A quest to read and finish the late David Foster Wallace's behemoth "Infinite Jest" over a three month period. I had no idea about this when I planned my year's reading list (reading that entire thing over May? Pure folly!), but it gave me an excuse (and a fairly firm time period) to get around the book in earnest and attempt to scale it.

Since his new book was recently published in Japan, with no date for a translation set for N. America, I have decided to tackle my final unread Murakami. So along with "Infinite Jest", I am also in the middle of "The Wind-Up Bird Chronicle"; you can imagine the intellectual pounding my brain is getting right now!

Posted: Sun May 31, 2009 10:38 pm
by Franz Ferdinand
I've been reading Rick Perlstein's "Nixonland" and have found it an idiosyncratic and densely-packed historical tome, but altogether enjoyable.
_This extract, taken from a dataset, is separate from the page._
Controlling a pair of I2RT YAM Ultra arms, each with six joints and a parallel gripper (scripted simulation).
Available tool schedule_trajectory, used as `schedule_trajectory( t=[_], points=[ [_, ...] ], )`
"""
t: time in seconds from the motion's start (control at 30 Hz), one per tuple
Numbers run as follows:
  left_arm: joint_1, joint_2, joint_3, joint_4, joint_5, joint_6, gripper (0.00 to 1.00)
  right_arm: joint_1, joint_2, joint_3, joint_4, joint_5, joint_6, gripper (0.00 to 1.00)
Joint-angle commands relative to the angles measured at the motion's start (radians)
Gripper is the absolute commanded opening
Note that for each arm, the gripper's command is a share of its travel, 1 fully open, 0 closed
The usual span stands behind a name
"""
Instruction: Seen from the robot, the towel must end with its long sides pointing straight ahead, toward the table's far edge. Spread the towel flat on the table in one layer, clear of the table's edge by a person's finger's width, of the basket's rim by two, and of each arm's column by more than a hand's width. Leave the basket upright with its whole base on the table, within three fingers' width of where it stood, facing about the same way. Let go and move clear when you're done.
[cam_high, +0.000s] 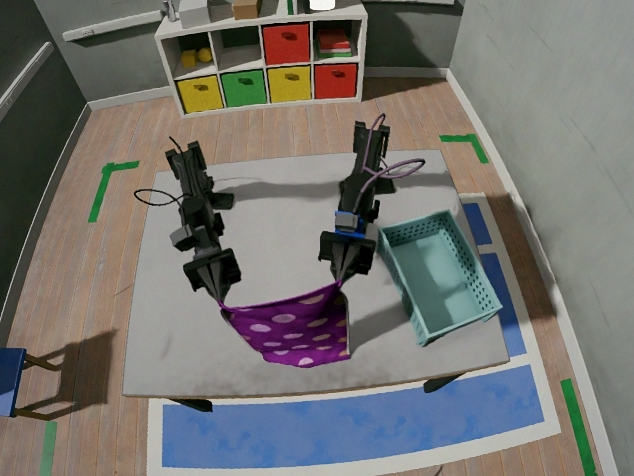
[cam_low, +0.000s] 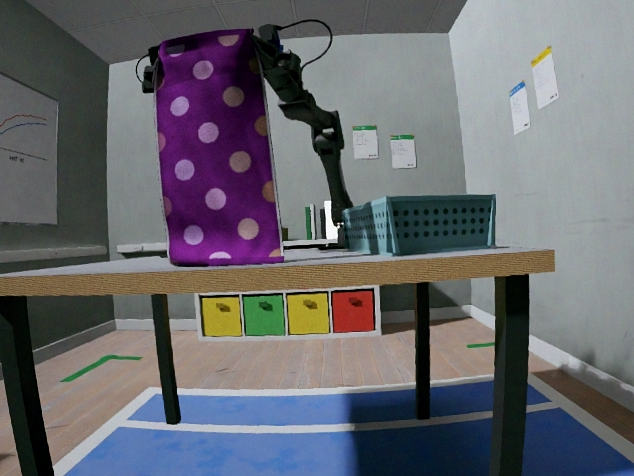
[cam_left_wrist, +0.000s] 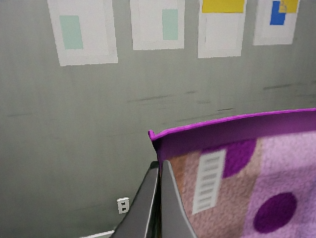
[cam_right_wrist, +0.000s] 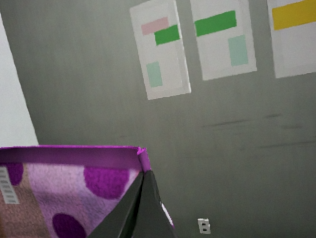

My yearly reading list took a bit of a hit this past month as I have been unable to finish Dante's "Divine Comedy" and am due to start "Ulysses" tomorrow. We shall see! Also picked up "The Grapes of Wrath" and plan to read it sometime.

Posted: Tue May 19, 2009 10:15 pm
by Penelope
Well, I finished Jane Eyre and loved it; easy to see how it was an influence on Daphne de Maurier's Rebecca. Also just finished Thomas Hardy's Far From the Madding Crowd, which I enjoyed, though not as much as his The Mayor of Casterbridge. I've put both the 1944 version of Jane Eyre (dir Robert Stevenson, starring Joan Fontaine and Orson Welles) and the 1967 version of Madding Crowd (dir John Schlesinger, starring Julie Christie, Alan Bates, Peter Finch and Terence Stamp) at the top of my Netflix queue.

Just started reading Liberators: South America's Savage Wars of Freedom 1810-1830 (2000) by Robert Harvey--only 50 pages in and I already find it to be a marvelous, fascinating read.